I think "retries" is also not necessarily the right word. To me, that implies that if the ping fails or times out, watchman would immediately try again, and after N tries it would declare the check failed. But watchman doesn't "retry" until the next time the check would normally be performed.
The net result is that if your interval is 1 minute, and "max retries" is 3, both of which seem reasonable, a completely dead check won't fail for 4 minutes, which seems unreasonable.
I think better behavior would be to change the <= to <, and to make watchman immediately retry failed pings up to N times. At that point the check is declared failed. Subsequently, when the ping interval comes around again for the failing check, the ping would only be done once to see if it's back up or not.
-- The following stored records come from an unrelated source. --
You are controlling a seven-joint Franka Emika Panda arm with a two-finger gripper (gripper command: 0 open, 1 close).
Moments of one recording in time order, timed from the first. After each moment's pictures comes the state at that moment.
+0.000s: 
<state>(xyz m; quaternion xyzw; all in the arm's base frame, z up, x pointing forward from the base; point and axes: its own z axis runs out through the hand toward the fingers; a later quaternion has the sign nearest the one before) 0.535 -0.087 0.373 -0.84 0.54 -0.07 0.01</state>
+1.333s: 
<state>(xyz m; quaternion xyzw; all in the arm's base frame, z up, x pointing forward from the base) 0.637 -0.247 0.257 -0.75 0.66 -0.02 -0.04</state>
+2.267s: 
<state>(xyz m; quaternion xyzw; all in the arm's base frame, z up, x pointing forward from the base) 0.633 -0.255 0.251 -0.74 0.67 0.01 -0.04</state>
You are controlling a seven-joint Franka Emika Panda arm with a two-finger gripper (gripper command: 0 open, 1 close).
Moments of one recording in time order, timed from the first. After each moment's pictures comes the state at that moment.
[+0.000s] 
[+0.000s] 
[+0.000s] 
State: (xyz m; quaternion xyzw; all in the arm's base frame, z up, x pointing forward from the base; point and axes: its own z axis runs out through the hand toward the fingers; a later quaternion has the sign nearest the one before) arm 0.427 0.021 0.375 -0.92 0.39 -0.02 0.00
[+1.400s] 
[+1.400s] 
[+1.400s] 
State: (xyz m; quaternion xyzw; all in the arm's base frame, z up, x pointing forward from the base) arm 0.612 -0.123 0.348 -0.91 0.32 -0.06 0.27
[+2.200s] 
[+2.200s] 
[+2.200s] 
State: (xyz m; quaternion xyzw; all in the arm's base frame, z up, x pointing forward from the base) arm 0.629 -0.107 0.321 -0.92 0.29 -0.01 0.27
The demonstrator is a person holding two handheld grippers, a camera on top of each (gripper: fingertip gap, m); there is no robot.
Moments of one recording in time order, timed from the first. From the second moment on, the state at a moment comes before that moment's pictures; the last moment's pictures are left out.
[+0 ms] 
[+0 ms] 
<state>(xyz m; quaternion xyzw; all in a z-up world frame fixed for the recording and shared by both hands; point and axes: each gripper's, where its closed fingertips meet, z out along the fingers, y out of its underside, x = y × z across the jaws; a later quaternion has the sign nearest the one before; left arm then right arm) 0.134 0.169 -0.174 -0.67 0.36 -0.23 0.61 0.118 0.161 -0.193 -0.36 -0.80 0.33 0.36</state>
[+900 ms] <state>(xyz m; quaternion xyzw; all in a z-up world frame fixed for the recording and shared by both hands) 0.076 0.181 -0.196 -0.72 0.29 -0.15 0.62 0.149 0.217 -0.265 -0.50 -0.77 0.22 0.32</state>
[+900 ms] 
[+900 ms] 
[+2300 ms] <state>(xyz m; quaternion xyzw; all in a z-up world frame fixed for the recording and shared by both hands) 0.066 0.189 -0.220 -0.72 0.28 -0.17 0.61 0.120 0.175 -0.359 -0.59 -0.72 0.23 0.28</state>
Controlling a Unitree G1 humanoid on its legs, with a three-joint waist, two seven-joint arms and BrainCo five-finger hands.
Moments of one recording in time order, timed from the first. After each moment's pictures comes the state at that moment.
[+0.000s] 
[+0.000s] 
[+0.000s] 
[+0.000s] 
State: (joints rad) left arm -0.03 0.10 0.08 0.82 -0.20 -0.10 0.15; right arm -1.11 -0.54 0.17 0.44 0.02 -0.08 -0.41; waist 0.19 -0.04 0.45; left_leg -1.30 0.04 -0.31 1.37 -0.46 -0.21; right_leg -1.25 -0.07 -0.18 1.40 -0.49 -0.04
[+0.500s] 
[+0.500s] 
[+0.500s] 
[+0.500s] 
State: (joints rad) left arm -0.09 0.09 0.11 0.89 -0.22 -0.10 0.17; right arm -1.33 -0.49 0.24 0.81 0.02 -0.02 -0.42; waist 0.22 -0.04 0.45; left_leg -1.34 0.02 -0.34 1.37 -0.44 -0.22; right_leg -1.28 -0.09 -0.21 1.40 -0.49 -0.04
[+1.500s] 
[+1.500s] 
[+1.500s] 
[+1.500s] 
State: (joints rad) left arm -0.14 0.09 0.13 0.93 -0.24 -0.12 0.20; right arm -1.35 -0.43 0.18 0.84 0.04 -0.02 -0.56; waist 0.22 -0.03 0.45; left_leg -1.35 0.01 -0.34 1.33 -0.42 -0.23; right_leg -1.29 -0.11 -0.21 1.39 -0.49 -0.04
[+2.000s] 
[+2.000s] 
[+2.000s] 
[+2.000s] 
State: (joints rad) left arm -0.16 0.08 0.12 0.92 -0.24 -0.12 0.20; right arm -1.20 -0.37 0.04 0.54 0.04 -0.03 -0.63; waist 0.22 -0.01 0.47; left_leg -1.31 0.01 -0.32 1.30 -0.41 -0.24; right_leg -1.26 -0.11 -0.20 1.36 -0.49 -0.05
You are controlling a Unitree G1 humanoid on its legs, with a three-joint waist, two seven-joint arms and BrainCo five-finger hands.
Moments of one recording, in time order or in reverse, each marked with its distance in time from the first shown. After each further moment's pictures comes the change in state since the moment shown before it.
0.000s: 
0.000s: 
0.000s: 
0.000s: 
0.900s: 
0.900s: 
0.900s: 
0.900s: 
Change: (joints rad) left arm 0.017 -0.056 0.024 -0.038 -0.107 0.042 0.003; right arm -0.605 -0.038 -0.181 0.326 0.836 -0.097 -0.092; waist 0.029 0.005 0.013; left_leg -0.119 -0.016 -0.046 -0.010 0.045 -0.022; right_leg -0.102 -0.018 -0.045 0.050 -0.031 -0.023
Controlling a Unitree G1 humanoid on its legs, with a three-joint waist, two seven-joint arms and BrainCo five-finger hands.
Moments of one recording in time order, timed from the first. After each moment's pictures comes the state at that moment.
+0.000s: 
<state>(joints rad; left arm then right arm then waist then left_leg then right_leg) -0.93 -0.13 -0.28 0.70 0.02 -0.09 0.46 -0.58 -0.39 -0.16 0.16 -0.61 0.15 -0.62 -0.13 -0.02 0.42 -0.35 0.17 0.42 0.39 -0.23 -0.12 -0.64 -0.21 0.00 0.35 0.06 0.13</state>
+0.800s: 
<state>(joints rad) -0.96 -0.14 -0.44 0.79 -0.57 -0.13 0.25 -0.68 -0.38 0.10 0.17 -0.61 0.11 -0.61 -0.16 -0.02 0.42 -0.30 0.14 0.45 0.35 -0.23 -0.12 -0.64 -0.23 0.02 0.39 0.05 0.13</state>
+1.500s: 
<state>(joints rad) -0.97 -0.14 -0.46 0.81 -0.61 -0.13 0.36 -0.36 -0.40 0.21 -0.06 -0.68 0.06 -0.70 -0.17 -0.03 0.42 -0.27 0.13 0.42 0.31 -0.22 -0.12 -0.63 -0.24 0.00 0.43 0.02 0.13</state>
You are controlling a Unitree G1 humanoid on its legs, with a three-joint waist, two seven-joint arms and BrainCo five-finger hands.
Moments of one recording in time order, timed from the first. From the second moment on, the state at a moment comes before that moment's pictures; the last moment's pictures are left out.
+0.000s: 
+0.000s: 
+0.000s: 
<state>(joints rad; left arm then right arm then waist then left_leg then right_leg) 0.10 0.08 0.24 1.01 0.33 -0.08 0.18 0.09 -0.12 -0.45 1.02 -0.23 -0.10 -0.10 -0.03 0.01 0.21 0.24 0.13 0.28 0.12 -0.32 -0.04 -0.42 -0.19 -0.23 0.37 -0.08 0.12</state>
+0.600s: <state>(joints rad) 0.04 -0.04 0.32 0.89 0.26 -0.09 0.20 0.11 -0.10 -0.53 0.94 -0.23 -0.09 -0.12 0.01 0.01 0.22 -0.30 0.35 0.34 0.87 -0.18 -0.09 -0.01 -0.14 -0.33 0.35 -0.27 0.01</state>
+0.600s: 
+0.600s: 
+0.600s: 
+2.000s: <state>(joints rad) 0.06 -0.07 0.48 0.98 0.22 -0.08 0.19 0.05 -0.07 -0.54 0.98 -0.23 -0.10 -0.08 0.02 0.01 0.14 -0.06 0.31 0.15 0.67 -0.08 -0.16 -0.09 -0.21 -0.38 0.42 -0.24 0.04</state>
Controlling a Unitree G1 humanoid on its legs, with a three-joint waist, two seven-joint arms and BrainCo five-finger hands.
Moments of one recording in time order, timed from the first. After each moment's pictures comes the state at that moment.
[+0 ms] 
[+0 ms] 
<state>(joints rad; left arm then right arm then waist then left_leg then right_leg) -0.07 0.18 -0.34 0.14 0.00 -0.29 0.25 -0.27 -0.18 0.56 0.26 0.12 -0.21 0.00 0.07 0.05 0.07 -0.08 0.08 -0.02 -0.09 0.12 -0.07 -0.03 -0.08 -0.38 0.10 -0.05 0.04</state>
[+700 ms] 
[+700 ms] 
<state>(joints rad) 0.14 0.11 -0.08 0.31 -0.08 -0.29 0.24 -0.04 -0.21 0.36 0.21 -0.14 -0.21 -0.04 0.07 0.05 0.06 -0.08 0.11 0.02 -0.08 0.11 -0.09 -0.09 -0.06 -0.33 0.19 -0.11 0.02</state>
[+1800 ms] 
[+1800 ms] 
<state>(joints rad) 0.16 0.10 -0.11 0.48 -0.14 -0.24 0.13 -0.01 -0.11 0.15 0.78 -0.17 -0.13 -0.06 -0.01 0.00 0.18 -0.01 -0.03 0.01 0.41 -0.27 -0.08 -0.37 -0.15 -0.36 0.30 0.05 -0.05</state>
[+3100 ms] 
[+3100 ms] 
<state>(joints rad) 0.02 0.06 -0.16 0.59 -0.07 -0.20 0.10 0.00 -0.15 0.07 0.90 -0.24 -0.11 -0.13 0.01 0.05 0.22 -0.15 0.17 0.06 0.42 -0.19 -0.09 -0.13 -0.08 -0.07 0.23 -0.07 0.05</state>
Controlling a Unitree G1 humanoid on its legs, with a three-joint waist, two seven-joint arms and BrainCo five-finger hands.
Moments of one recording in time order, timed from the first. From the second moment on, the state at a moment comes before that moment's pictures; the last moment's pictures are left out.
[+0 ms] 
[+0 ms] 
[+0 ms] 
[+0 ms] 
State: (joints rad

Then if you have a 1 minute check interval and max retries = 3, the check will fail after no more than 3 * timeout.
The current behavior is actually more like "max allowed consecutive failures".
I agree about the confusing terminology. However, given my past experiences setting up alerts I do think it's valuable to have a "max allowed consecutive failures" setting (which is what max retries currently is); it allows one to say "only bug me if the service is down for more than N minutes", which is handy for systems with not-super-tight SLA's.
Yeah, there are two different kinds of failure parameters one might want to control:
- Max consecutive failures -- you only want to know when the service has been down for some amount of time, which is good if you expect it to go down for a minute or two here and there and you don't care about that (as you pointed out).
- Max retries -- you want to know as soon as something's wrong, but like any HTTP/network request there can always be transient failures and immediately retrying the request will keep the noise down.
I'm going to rename this to max_consecutive_failures to clear up the confusion.